Once you have finished all that with one click on a button, it generates all your PDFs with your link items, referring the IDs as if you would have typed it. But you're essentially working in a web based system, which is much more user-friendly, much less risk and much more efficient.

Q: Are planned deviations acceptable?

We don't like the term planned deviation, but there might be some situations where this is the only solution. Once again, things that are quite common and should be in the back of the minds of everyone is go about this risk-based and document it. Very clear and rational, why you are doing a plan deviation and it might be the best/worst solution that there is.

And in that case, if you do the risk assessment, if you document it clearly, if all stakeholders agree with the way over, I don't see why not. 

Anyway, we should avoid it.

Q: Data-driven decision-making in, in quality systems. 

If you're in a quality environment, you will have many KPIs and the way to calculate the KPIs is by getting those data. For example, how long are CAPAs open? How long are they overdue?

Only by doing that, you can find the root causes behind it and it will help you.
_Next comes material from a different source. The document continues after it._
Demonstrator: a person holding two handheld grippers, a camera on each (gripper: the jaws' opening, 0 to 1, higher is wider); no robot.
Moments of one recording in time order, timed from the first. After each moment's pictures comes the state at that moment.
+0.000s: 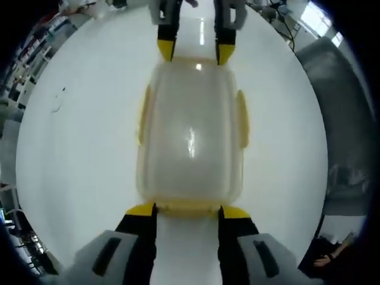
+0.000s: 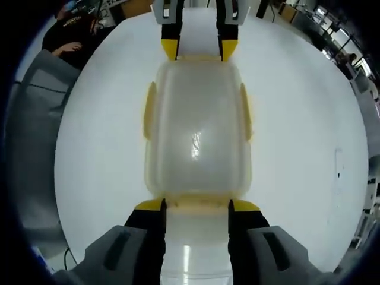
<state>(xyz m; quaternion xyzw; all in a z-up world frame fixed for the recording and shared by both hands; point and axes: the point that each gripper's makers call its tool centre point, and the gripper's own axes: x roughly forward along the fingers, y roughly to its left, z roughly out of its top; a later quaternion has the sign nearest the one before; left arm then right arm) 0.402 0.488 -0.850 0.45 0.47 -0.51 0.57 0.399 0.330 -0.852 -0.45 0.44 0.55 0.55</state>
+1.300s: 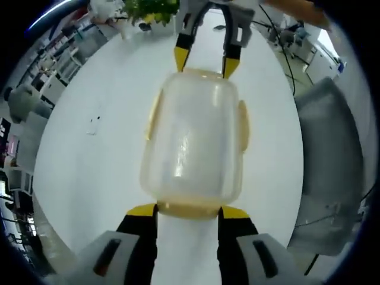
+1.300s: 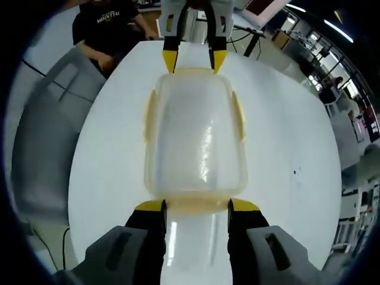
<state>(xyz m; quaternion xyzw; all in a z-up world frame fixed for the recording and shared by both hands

If you have a system that provides you with a lot of data, not just primary data, but also more intelligent data from within the system, it will help you a lot. And it's something that we see in that we are asked for.

We also notice more and more customers want to basically link their power BI solution directly to our database. We offer ways to do that, and it also triggered us to revamp completely our KPI module. 

We use the Quicksite technology, which is native from Amazon, AWS in order to generate graphs and provide the insights in the Scilife data within this KPI module. So we also needed to give our customers more insights into their QMS data. It's definitely an important trend to follow and make sure that you are looking at the right KPIs, getting the data in real time and help you with a decision.